### [WORK ITEM]
Each line from the top of the listing down to and including the line with "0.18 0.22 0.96" must be duplicated exactly; pictures are to be skipped.

### [RAW DATA]
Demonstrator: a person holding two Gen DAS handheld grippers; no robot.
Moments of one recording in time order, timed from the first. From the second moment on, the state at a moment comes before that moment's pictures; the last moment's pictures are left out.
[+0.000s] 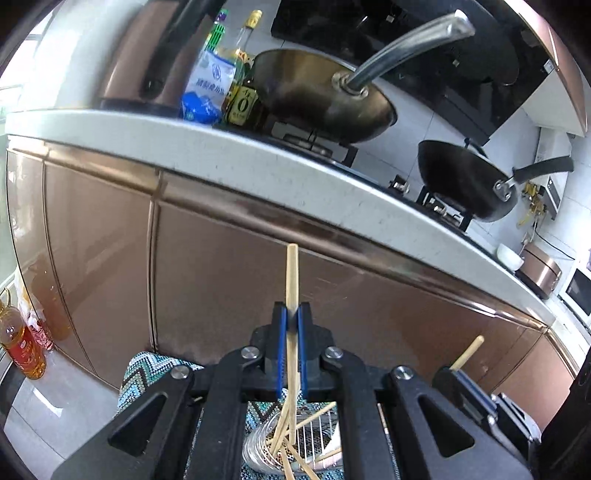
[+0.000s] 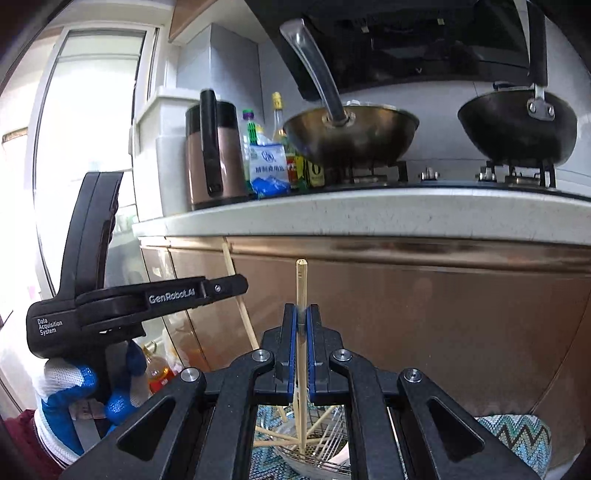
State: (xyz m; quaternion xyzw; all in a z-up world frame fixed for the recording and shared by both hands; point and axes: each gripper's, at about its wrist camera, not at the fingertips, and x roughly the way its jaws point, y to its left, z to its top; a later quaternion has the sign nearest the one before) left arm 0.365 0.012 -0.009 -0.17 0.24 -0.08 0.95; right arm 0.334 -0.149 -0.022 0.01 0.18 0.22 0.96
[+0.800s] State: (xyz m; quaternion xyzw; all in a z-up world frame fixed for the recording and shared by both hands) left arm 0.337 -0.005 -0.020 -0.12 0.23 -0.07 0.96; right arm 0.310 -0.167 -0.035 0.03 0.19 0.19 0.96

### [EXERCISE OUTPUT]
Demonstrator: a person holding two Gen DAS handheld grippers; no robot.
Moments of one recording in time order, timed from the first. From the second moment on, the state at a moment comes before that moment's pictures; the last moment's pictures are left out.
[+0.000s] 
[+0.000s] 
State: (xyz m; quaternion xyzw; all in a z-up world frame fixed for the recording and shared by both hands; point and axes: each gripper's, at about its wrist camera, not at the fingertips, and x roughly the way its jaws point, y to its left, z to its top; a later quaternion has the sign nearest the one before) left arm 0.365 0.012 -0.009 -0.17 0.24 -0.08 0.95; right arm 0.334 -0.149 -0.022 0.01 0.18 0.22 0.96

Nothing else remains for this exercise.